Personal information
- Date of birth: 7 March 1991 (age 34)
- Place of birth: Guastalla, Italy
- Position(s): Centre-back

Youth career
- Parma
- 2010–2011: → SPAL (loan)

Senior career*
- Years: Team / Apps / (Gls)
- 2011–2012: Parma / 0 / (0)
- 2011–2012: → SPAL (loan) / 7 / (0)
- 2012–2014: Mantova / 30 / (2)

International career
- 2008: Italy U17 / 1 / (0)
- 2009: Italy U19 / 3 / (0)

= Alessandro Vecchi =

Italian footballer (born 1991)

Alessandro Vecchi (born 7 March 1991) is an Italian footballer who played professionally for SPAL and Mantova. A centre-back, he is known for his eye for goal.

==Club career==
Born in Guastalla, in Emilia region, Vecchi started his career at Emilian club Parma. In 2010, he left for Lega Pro Prima Divisione club SPAL in temporary deal. However, he only able to play in the reserve league. In July 2011 Vecchi and Francesco Pambianchi were moved to SPAL in co-ownership deal, for €200,000 and €250,000 respectively, as a direct swap with Davide Colomba (price tag €450,000), the son of Parma's head coach at that time, Franco Colomba.

SPAL was expelled from the professional league in July 2012, thus Pambianchi and Vecchi returned to Parma on a free transfer.
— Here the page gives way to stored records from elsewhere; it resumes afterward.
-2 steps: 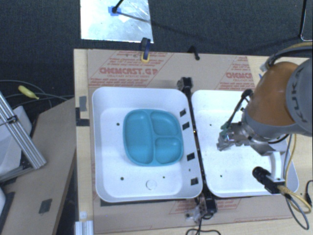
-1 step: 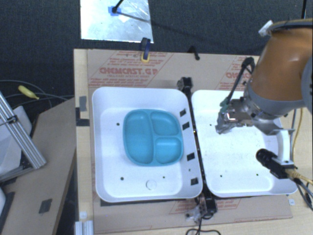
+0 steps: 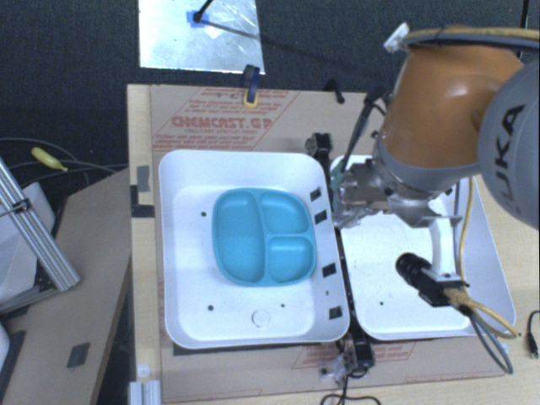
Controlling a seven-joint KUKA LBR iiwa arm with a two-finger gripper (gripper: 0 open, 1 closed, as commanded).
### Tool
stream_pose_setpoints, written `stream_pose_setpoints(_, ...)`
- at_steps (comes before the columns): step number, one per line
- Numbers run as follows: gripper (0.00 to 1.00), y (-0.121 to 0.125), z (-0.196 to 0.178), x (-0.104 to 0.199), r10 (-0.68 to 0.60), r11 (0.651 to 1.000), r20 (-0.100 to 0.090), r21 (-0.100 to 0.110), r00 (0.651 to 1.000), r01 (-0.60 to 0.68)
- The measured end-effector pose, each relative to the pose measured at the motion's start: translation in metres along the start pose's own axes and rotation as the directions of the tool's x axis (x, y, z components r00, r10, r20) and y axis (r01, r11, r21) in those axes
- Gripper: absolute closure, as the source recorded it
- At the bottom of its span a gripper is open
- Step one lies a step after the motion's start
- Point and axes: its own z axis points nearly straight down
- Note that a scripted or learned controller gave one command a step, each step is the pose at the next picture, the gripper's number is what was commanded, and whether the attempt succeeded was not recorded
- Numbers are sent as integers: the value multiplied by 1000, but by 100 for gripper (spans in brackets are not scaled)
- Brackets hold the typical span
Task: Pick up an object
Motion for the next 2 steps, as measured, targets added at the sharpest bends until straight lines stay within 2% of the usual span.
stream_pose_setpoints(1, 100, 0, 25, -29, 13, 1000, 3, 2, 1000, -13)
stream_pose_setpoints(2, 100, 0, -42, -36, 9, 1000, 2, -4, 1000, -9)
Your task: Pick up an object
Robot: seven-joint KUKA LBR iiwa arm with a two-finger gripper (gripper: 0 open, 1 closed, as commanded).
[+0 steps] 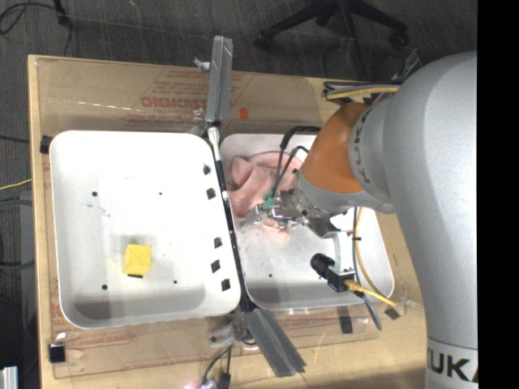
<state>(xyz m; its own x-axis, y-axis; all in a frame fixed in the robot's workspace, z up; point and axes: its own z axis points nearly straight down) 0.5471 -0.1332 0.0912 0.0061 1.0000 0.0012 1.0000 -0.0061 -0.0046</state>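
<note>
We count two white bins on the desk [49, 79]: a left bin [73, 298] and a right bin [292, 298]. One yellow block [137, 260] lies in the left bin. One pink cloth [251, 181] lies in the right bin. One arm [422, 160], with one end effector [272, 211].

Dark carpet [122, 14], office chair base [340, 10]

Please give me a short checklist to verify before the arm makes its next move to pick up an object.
1. Gripper is above the right white bin: ok.
2. Crumpled pink cloth lies under the gripper, near the bin's far left corner: ok.
3. Cloth between the fingers: cannot tell.
4. Gripper is clear of the divider wall between bins: cannot tell, it is close.
5. Small yellow block in the left white bin is far from the arm: ok.
</note>
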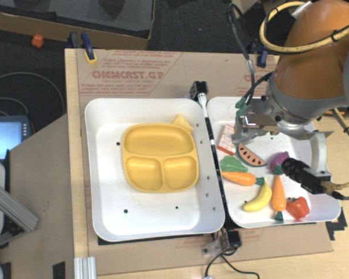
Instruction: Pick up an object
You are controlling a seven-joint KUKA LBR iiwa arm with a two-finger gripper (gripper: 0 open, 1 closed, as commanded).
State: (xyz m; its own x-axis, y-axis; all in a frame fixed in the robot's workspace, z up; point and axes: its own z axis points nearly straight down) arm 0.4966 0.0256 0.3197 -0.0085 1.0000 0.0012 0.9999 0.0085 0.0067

In August 2012 Vecchi joined Lega Pro Seconda Divisione club Mantova F.C. He remained in Mantua for 2013–14 season. The club qualified to the 2014–15 Serie C as the 8th placed team in Group A of the 2013–14 Lega Pro Seconda Divisione.

==International career==
Vecchi played for the Italy U-17 team in the team's 2008 UEFA European Under-17 Football Championship elite qualification campaign. He played once, in the last match, in which he replaced Luca Caldirola as the team's centre-back. Vecchi played 3 times for the Italy U-19 team: against Ukraine, Denmark and the Netherlands.